Most programming languages have a built in base64 encoding/decoding library. For testing purposes you can use this online converter:
Bash also has a built in base64 CLI executable.

Recording audio in the browser

If you are building a web based application you will need a solution to record the users audio through their browser.
Here are some libraries we recommend to get you started:

Using the API output

The Pronunciation API outputs a JSON object containing the AI’s pronunciation report for the given recording. We will go over each item in the report

score: Overall pronunciation score for the audio content.

accent_predictions: Contains a prediction accent score for American (US), British (UK), and Australian (AU) accents. The percent score represents what accent you sound like the most. This is useful if the user is trying to target a specific accent with his pronunciation.

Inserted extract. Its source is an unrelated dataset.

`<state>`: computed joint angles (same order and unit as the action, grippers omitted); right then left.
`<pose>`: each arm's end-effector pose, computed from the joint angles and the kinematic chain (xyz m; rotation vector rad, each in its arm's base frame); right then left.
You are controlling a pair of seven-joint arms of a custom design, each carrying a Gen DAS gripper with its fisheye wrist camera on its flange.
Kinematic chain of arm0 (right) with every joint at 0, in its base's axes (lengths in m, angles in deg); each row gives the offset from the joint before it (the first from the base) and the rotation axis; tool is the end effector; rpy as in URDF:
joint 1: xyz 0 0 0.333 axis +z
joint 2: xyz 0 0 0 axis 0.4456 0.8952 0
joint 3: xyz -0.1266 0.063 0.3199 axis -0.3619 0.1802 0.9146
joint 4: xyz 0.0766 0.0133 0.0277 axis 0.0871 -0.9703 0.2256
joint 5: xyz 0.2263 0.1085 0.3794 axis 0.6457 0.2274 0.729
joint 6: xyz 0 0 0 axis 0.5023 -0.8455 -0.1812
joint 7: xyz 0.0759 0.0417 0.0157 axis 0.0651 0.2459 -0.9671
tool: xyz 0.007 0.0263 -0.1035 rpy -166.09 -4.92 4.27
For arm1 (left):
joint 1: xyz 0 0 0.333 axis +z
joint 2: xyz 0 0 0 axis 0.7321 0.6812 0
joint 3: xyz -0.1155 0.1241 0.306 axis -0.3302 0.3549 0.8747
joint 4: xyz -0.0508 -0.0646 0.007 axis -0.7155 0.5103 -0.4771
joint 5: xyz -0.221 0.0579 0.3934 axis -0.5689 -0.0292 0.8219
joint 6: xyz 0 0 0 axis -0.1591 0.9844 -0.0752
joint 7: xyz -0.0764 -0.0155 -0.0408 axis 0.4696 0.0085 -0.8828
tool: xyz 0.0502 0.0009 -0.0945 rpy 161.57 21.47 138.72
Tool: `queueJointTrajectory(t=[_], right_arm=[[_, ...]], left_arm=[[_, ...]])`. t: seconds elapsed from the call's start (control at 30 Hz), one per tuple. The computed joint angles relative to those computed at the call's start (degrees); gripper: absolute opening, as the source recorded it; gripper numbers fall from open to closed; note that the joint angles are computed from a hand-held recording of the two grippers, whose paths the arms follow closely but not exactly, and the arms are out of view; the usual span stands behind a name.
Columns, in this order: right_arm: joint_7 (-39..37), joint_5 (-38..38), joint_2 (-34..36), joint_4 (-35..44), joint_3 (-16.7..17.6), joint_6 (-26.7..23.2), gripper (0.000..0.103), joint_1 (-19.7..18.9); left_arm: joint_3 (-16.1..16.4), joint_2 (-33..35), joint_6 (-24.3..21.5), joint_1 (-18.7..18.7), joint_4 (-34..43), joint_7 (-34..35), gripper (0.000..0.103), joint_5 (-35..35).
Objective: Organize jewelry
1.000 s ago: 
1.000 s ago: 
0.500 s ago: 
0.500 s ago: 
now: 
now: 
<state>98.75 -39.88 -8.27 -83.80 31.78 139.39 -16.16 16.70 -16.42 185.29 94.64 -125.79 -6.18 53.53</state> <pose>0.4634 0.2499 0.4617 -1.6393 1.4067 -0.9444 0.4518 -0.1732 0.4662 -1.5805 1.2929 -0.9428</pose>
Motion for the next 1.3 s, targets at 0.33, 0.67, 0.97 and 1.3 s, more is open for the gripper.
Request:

score_predictions: Contains predictions for common official English tests, currently ielts, toefl, cefr, pte_general. This represents an estimate of what your pronunciation would score on those standardized tests.

words: Contains the list of words in the expected content, each word object contains.

word.label: The label for the given word. e.g: apple.

word.score: Pronunciation score at the word level.

word.syllables: Contains the list of syllables in the word, each syllable object contains:

syllable.label: Contains the CMU label for the syllable.

syllable.label_ipa: Contains the IPA label for the syllable.

syllable.score: Pronunciation score at the syllable level.

syllable.phones: Contains the list of phonemes in the syllable.

word.phones: Contains the list of phonemes in the word, each phone object contains:

phone.label: The CMU label for the phoneme, you can see the full list of CMU phonemes here

phone.label_ipa: The IPA label for the phoneme, you can see more details on the IPA phone set here

phone.score: Numeric pronunciation score out of 100 for the phoneme. You can interpret this as a percentage of correctness for the phoneme. A score above 90% represents a very accurate phoneme pronunciation.

phone.confidence: Represents a percentage of how confident the AI is in it’s prediction. Because of the nature of language the model might be more or less confident in different situations as certain phones are harder to differentiate in different contexts.

phone.error: Represents a binary pass/fail for the phoneme, if true this means that the phone should be considered as erroneous if false the phoneme should e considered as pronounced properly. We recommend using this binary option when scoring your phonemes, a pass/fail often makes more sense to end users expecting feedback on phone level pronunciation.

phone.sounds_like: Contains a list of the top 3 phonemes the AI model estimates it heard. Each entry contains the phone label and the confidence the model has that phoneme was pronounced. If the phoneme scores as a pass the expected phoneme will usually be at the top of the list, however if the user made a phone substitution error the substituted phone is likely to be at the top of the list. This is a good opportunity to give useful feedback to your end users. e.g: You were expected to pronounce AA but you sounded more like AH.